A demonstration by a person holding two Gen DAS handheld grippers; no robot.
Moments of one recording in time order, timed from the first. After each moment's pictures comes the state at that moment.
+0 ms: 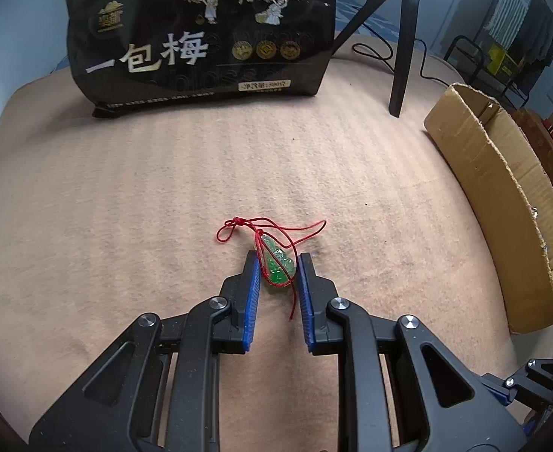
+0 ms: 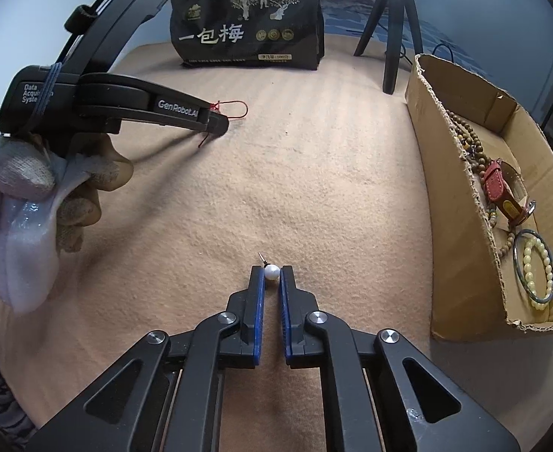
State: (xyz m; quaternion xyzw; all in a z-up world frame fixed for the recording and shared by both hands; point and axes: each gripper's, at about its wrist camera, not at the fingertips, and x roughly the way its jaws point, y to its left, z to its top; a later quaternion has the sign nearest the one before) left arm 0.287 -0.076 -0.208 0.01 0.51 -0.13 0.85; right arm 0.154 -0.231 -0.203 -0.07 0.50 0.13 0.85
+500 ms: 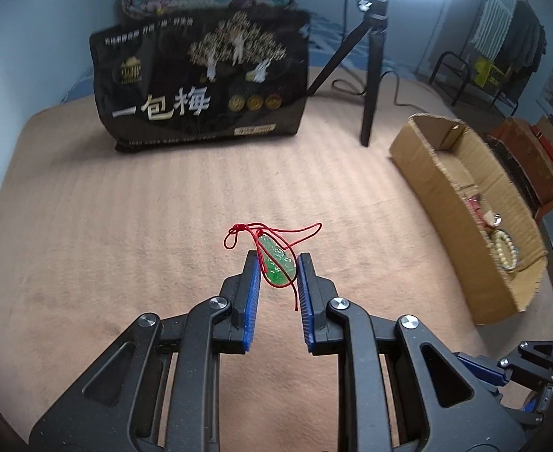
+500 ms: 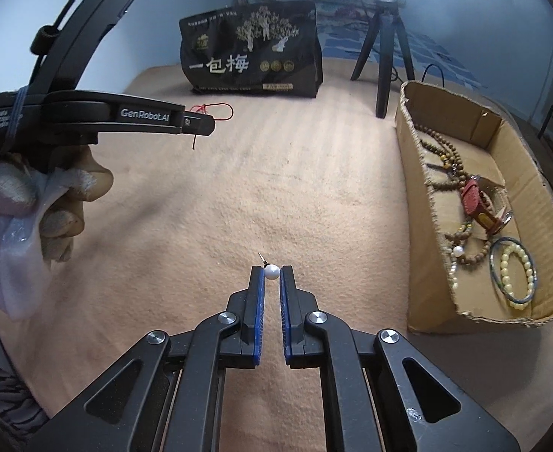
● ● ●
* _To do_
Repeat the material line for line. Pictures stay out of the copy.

* _Worked solution_
A demonstration by a person holding two Gen DAS handheld grippers; no robot.
Moments of one recording in time order, timed from the first. After each moment's pictures comes the state at that moment.
+0 ms: 
+0 ms: 
State: (xyz m; quaternion xyzw; all in a z-up world frame fixed for the recording and shared by both hands; point and axes: each gripper's, at about its wrist camera, not at the fingertips, and x roughly the way its jaws point, y to its left, z to its top; a later quaternion has the sign nearest the one before) left arm 0.287 -0.076 -0.208 0.01 0.51 -0.13 0.85; right arm 0.154 -0.231 -0.203 -0.07 0.50 0.13 0.85
+500 ms: 
+500 ms: 

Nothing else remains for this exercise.